# Text Classification with Naive Bayes and Logistic Regression

This notebook demonstrates a text classification pipeline using a small dataset. The steps include data loading, preprocessing, model training, evaluation, and performance comparison.

In [None]:
import pandas as pd
import numpy as np
from sklearn.model_selection import train_test_split
from sklearn.feature_extraction.text import CountVectorizer
from sklearn.naive_bayes import MultinomialNB
from sklearn.linear_model import LogisticRegression
from sklearn.metrics import f1_score, classification_report, ConfusionMatrixDisplay
import matplotlib.pyplot as plt

## Load Dataset

In [None]:
# Example dataset
data = {
    "text": [
        "I love this product!",
        "This is the worst experience I've had.",
        "Absolutely fantastic service.",
        "Terrible quality, very disappointed.",
        "I will recommend this to my friends.",
        "Not worth the money.",
        "Excellent value for the price.",
        "Horrible experience, never again."
    ],
    "label": [1, 0, 1, 0, 1, 0, 1, 0]  # 1: Positive, 0: Negative
}

df = pd.DataFrame(data)
print(df.head())

## Preprocess Data

In [None]:
# Split data into training and testing sets
X_train, X_test, y_train, y_test = train_test_split(df["text"], df["label"], test_size=0.3, random_state=42)

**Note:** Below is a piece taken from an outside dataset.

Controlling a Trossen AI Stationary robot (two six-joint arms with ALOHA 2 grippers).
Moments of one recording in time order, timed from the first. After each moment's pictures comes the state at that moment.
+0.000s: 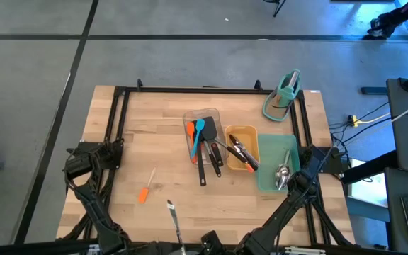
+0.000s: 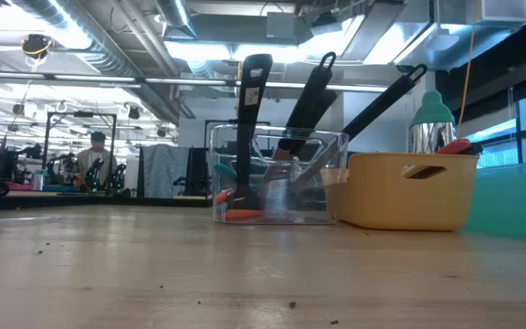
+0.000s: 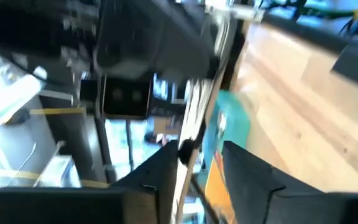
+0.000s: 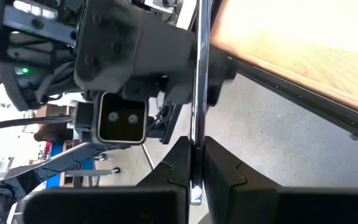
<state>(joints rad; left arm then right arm) -1.09 2.05 1.45 0.19 -1.35 1.07 0.83 2.44 2.33 -0.43 0.67 1.66</state>
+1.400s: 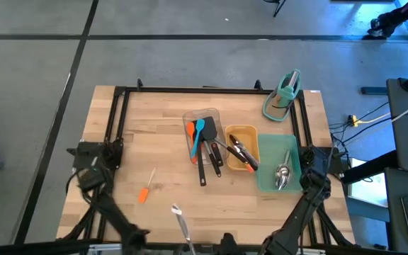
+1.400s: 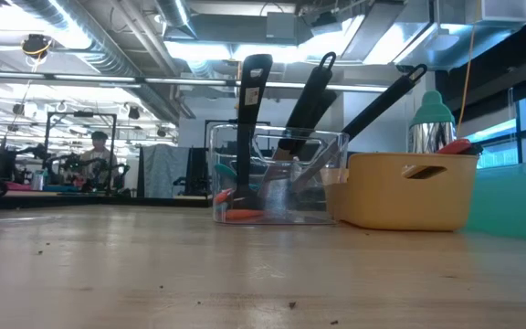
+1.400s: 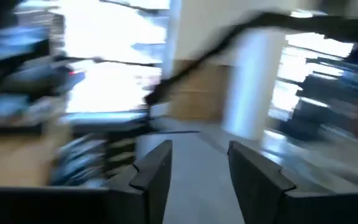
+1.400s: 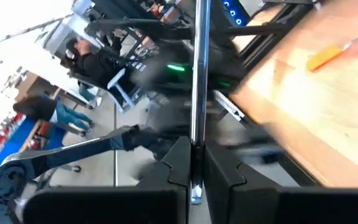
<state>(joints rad) -1.02 2.24 1.41 0.98 -0.57 -0.08 0.92 2.32 2.33 -0.46 0.88 1.23</state>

# Convert text to numerical features using CountVectorizer
vectorizer = CountVectorizer()
X_train_vectorized = vectorizer.fit_transform(X_train)
X_test_vectorized = vectorizer.transform(X_test)

print("Vocabulary size:", len(vectorizer.vocabulary_))

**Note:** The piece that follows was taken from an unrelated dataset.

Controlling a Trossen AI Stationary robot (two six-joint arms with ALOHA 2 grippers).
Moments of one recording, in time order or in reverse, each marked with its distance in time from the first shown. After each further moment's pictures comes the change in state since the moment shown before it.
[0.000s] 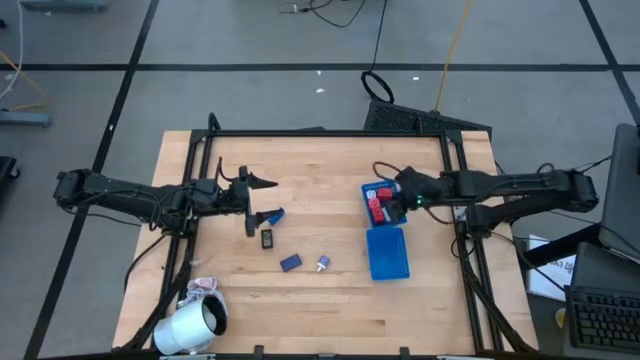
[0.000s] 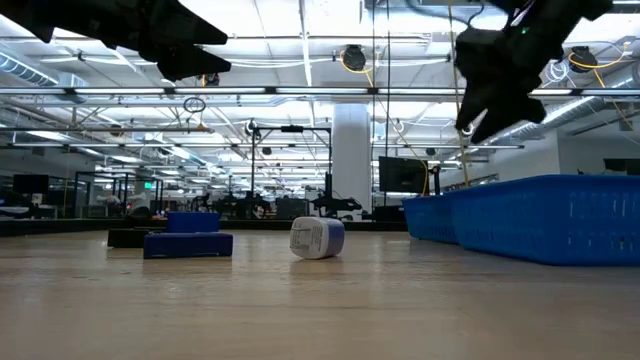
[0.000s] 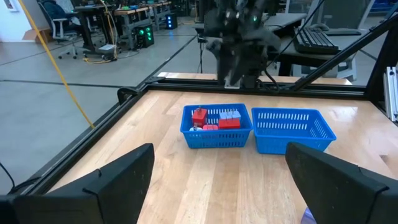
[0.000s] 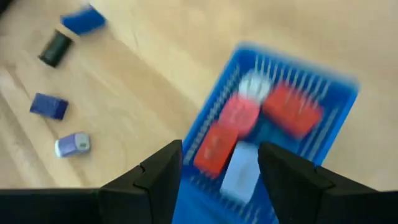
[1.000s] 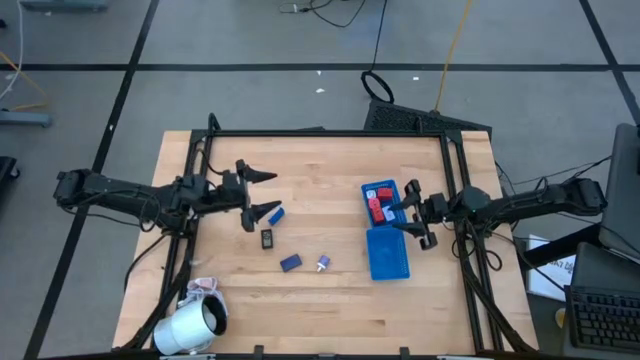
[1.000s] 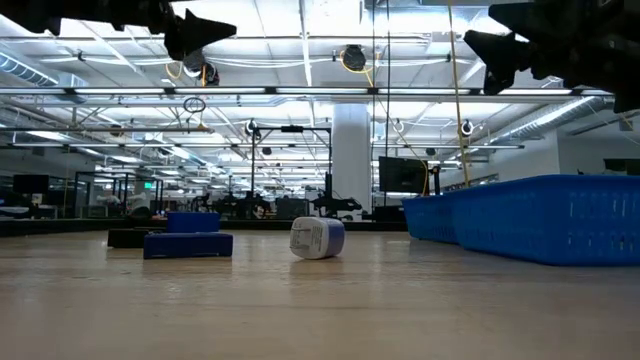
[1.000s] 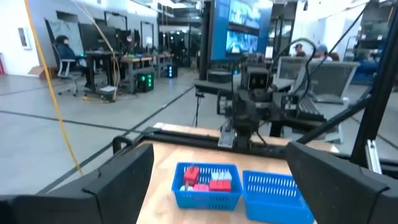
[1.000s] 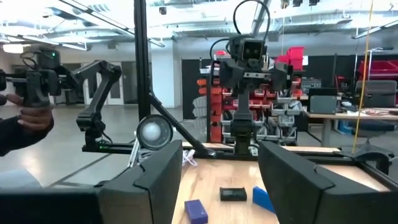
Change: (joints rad) left arm 0.000 0.000 0.000 0.242 0.000 -0.027; right arm 0.071 -0.281 -0.701 1.582 -0.359 -0.729
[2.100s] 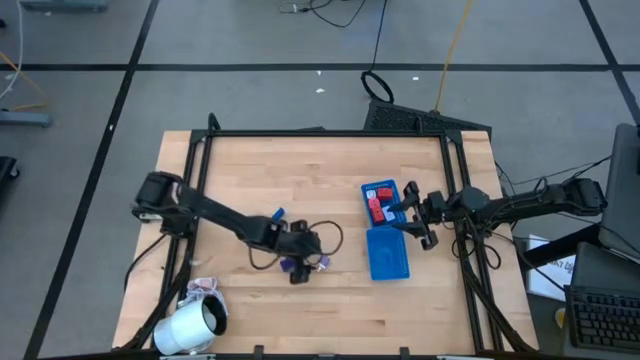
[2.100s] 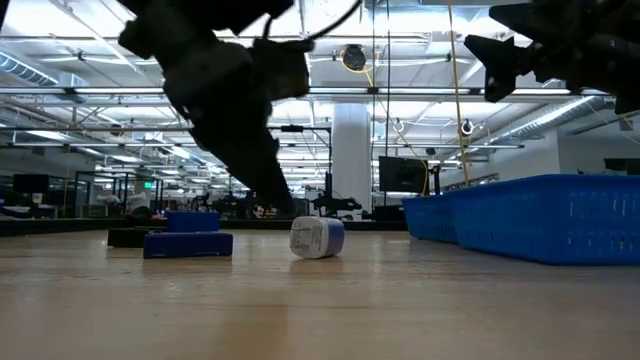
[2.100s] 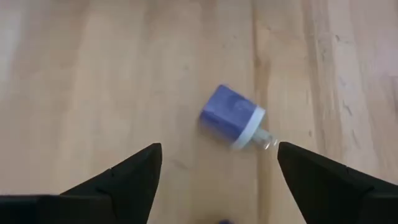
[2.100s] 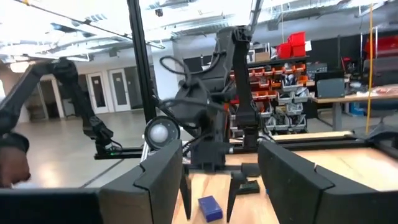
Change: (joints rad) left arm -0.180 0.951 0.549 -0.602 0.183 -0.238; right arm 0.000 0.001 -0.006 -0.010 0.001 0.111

## Train Classification Models

### Naive Bayes

In [None]:
# Train Naive Bayes model
nb_model = MultinomialNB()
nb_model.fit(X_train_vectorized, y_train)

# Predictions and evaluation
nb_predictions = nb_model.predict(X_test_vectorized)
nb_f1 = f1_score(y_test, nb_predictions)
print("Naive Bayes F1 Score:", nb_f1)

### Logistic Regression

In [None]:
# Train Logistic Regression model
lr_model = LogisticRegression()
lr_model.fit(X_train_vectorized, y_train)

# Predictions and evaluation
lr_predictions = lr_model.predict(X_test_vectorized)
lr_f1 = f1_score(y_test, lr_predictions)
print("Logistic Regression F1 Score:", lr_f1)

## Evaluate and Compare Models

### Classification Reports

In [None]:
print("Naive Bayes Classification Report:")
print(classification_report(y_test, nb_predictions))

print("Logistic Regression Classification Report:")
print(classification_report(y_test, lr_predictions))

### Confusion Matrix

In [None]:
# Plot confusion matrix
fig, axes = plt.subplots(1, 2, figsize=(12, 6))

ConfusionMatrixDisplay.from_estimator(nb_model, X_test_vectorized, y_test, ax=axes[0], cmap="Blues")
axes[0].title.set_text('Naive Bayes')

ConfusionMatrixDisplay.from_estimator(lr_model, X_test_vectorized, y_test, ax=axes[1], cmap="Greens")
axes[1].title.set_text('Logistic Regression')

plt.tight_layout()
plt.show()

## Plot F1 Score Comparison

In [None]:
# Plot F1 scores for comparison
models = ['Naive Bayes', 'Logistic Regression']
f1_scores = [nb_f1, lr_f1]

plt.bar(models, f1_scores, color=['blue', 'green'])
plt.title("F1 Score Comparison")
plt.ylabel("F1 Score")
plt.ylim(0, 1)
plt.show()